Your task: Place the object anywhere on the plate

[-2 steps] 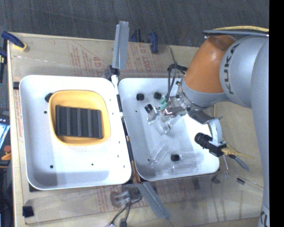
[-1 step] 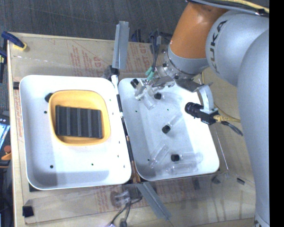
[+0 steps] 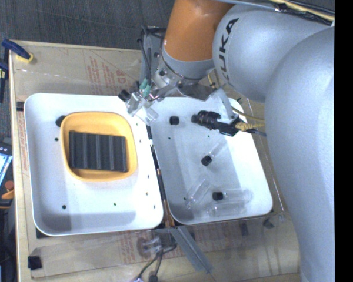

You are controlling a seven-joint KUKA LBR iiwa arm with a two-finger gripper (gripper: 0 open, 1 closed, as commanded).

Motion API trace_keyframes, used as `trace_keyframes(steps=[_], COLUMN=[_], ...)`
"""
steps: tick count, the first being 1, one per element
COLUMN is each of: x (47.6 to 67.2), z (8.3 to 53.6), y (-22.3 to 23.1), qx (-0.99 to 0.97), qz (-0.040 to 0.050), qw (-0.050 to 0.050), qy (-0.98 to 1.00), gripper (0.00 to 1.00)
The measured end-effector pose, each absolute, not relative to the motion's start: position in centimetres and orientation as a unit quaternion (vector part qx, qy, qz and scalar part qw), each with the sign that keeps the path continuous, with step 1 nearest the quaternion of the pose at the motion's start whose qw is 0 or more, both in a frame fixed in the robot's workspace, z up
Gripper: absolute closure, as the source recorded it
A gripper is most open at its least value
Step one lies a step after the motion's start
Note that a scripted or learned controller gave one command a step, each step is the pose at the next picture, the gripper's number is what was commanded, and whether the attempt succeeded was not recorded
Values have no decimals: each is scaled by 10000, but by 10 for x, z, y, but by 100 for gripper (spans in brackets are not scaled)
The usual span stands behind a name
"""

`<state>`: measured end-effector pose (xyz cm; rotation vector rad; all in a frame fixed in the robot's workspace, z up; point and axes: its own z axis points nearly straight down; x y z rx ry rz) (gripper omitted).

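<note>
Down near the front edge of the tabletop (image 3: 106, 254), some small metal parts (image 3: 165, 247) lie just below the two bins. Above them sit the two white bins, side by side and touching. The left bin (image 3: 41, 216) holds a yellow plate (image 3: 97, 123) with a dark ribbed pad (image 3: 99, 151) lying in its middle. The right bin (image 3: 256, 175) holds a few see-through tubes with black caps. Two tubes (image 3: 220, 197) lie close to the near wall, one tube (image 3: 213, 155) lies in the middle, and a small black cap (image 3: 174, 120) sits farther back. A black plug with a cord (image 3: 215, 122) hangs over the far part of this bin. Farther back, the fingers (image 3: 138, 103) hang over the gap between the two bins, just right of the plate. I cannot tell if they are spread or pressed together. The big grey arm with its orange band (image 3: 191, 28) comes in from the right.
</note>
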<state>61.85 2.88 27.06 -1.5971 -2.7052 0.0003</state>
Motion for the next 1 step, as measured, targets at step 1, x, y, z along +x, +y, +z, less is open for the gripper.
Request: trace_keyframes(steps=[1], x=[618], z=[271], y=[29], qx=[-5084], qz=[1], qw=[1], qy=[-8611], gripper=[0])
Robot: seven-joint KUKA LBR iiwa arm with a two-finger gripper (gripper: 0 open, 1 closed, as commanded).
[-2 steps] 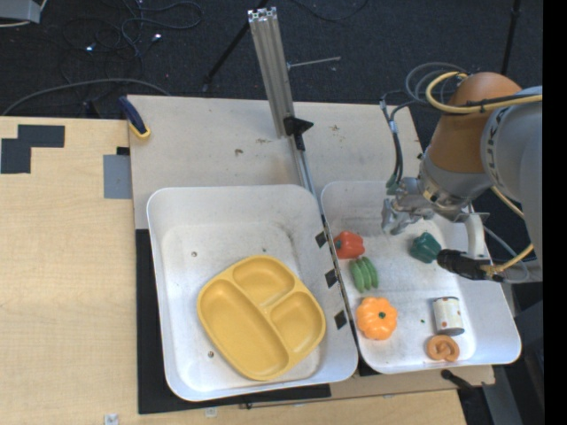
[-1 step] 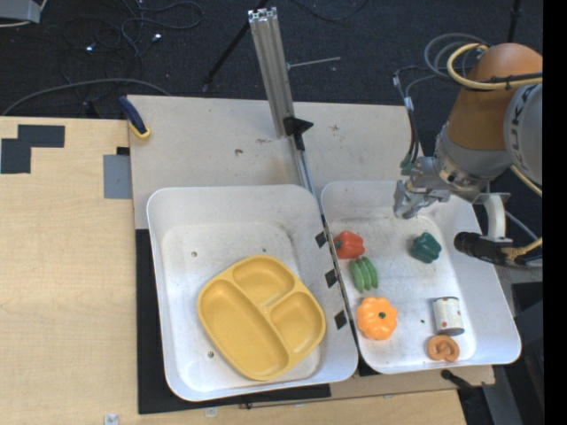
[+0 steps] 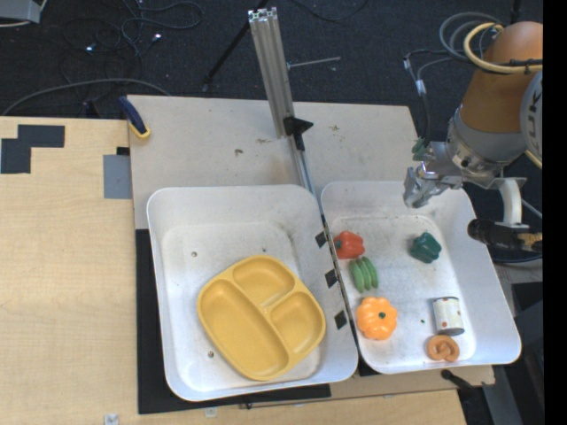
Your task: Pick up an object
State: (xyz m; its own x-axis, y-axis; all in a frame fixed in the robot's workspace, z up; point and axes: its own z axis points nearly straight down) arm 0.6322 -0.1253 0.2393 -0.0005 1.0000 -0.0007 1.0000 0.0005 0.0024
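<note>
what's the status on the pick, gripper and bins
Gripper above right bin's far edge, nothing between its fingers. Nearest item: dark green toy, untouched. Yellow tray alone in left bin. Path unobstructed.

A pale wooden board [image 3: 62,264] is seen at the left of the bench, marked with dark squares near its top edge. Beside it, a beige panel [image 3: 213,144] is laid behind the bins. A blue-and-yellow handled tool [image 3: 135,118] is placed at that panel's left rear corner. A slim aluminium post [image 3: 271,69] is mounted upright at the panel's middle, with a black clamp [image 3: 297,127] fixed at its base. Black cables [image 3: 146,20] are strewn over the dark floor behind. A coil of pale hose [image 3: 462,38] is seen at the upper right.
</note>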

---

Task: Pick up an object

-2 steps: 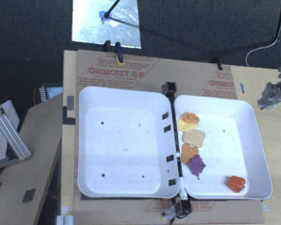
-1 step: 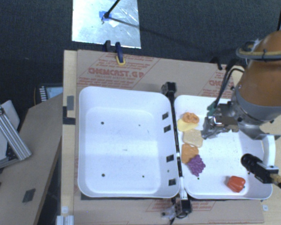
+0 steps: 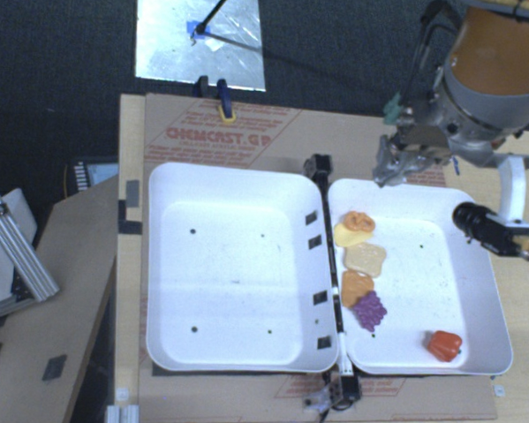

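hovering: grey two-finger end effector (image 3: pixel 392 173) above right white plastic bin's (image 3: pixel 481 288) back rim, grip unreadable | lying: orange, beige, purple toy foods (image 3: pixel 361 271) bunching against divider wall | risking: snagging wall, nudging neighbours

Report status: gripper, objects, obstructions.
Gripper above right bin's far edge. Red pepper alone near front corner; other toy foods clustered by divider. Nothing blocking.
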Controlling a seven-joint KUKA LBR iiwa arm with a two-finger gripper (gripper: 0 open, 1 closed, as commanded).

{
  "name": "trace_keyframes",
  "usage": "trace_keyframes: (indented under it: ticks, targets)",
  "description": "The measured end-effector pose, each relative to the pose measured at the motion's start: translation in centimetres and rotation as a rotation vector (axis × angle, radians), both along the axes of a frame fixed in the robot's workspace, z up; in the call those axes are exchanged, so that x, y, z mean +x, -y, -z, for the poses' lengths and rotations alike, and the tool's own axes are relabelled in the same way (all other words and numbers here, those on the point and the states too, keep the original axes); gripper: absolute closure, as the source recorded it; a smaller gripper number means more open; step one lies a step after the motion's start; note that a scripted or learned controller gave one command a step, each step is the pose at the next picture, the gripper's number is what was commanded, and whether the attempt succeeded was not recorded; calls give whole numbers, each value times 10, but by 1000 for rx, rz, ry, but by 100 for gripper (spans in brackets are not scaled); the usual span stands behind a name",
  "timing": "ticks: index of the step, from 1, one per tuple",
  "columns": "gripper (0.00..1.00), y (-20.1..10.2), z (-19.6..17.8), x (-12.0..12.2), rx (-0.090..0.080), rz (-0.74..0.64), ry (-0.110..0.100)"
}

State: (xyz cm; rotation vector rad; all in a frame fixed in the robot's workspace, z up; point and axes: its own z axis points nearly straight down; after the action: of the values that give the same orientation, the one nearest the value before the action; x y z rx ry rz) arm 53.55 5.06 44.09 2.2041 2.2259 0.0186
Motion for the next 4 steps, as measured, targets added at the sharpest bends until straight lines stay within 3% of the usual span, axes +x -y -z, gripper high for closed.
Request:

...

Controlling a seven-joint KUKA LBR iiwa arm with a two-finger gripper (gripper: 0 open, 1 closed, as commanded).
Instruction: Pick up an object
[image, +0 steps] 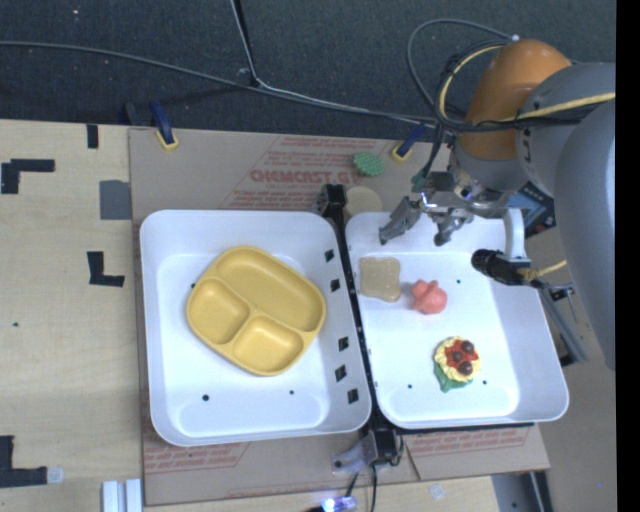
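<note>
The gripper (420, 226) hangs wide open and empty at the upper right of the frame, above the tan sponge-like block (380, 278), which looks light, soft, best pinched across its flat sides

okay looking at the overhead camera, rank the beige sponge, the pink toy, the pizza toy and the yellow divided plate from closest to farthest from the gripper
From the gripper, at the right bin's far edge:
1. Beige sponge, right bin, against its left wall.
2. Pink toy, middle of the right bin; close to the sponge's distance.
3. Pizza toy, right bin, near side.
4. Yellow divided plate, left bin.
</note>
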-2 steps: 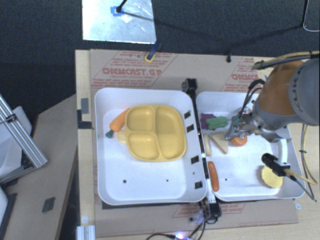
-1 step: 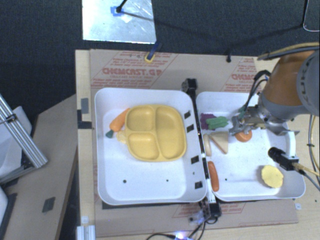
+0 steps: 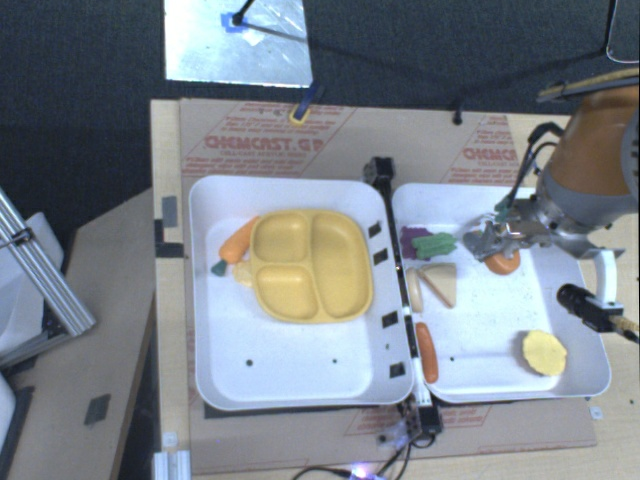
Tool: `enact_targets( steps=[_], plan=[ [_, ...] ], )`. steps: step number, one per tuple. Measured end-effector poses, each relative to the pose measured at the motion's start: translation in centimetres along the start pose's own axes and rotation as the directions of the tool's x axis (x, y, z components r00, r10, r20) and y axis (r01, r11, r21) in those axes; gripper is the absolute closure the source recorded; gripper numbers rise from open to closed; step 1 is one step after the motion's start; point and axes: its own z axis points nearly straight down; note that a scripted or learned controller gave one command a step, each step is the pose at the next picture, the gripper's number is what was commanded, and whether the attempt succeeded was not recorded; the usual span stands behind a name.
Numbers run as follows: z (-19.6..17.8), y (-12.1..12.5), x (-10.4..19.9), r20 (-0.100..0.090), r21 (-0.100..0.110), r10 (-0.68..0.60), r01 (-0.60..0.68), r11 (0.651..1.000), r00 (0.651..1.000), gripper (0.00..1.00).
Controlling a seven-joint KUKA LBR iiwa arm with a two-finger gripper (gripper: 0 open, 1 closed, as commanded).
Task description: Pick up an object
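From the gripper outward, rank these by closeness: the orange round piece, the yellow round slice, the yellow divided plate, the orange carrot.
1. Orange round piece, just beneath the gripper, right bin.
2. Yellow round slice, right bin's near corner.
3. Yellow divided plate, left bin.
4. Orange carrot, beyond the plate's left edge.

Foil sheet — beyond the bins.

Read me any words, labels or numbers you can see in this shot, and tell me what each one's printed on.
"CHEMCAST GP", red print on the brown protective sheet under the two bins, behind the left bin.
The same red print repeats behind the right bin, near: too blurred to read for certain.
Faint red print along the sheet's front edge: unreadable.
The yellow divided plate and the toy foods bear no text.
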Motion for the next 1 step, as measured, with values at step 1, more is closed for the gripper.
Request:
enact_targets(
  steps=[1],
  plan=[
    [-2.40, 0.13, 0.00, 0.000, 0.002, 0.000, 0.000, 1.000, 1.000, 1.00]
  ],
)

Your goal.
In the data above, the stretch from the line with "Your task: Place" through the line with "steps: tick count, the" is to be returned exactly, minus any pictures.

Problem solution.
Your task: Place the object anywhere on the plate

[-2 steps] 
[-1 step] 
[+0 steps] 

You are controlling a seven-joint KUKA LBR iiwa arm with a two-finger gripper (gripper: 0 open, 1 closed, as commanded).

Motion API trace_keyframes, used as `trace_keyframes(steps=[_], COLUMN=[_], ...)`
"""
steps: tick count, the first being 1, one per element

Work on this exercise is done.